En dehors d’avancées possibles dans le cancer du côlon ou de la prostate, la meilleure compréhension de l’interaction moléculaire entre HACE1 et Rac1 permettrait possiblement de préciser des processus moléculaires fondamentaux de la cancérogénèse. De façon intéressante la mutation

ponctuelle Rac1 P29S qui est une mutation « gain de fonction », est retrouvée très fréquemment dans les mélanomes mais également dans des carcinomes épidermoïdes cutanés et dans le cancer du sein.

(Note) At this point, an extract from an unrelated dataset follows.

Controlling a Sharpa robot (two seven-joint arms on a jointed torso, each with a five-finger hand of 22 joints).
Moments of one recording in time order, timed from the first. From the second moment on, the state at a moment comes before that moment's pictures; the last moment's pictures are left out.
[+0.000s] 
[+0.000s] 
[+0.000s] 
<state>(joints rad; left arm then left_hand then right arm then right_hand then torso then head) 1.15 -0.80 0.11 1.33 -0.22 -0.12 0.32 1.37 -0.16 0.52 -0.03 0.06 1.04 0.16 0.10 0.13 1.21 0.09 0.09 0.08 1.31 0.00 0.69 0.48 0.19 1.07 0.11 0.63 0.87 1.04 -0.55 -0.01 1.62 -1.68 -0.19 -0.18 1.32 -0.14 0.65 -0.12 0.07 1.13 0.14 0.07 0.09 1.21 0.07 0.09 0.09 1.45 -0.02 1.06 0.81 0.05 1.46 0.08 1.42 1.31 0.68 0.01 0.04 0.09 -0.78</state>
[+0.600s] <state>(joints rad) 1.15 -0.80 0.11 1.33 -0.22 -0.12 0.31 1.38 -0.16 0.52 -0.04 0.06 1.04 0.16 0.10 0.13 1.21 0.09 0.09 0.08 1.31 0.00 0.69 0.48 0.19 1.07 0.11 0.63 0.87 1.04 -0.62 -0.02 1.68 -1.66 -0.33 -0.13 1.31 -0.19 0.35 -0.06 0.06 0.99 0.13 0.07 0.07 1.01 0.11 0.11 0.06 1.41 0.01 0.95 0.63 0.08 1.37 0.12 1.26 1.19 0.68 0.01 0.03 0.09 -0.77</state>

Il serait intéressant d’évaluer si cette mutation fréquemment associée au cancer échappe à la régulation par HACE1. Nous pourrons dans un premier temps, en utilisant des techniques maitrisées au laboratoire, évaluer la capacité d’HACE1 à interagir et à ubiquityler le mutant P29S de Rac1. D’un point de vue fonctionnel, il serait également intéressant de comparer la capacité de croissance en agar mou de cellules surexprimant Rac1 P29S en comparaison des cellules contrôles surexprimant Rac1 sauvage et vecteur vide, et d’autre part la capacité de croissance de ces mêmes cellules en condition de surexpression d’HACE1. Ces résultats nous permettraient d’évaluer si le mutant P29S est capable d’échapper au contrôle d’HACE1 qui limite la prolifération cellulaire. Les capacités transformantes du mutant Rac1 P29S pourront être également évaluer sur modèle de souris immunodéficientes, en injectant aux souris des cellules surexprimant ce mutant en condition contrôle ou d’expression d’HACE1.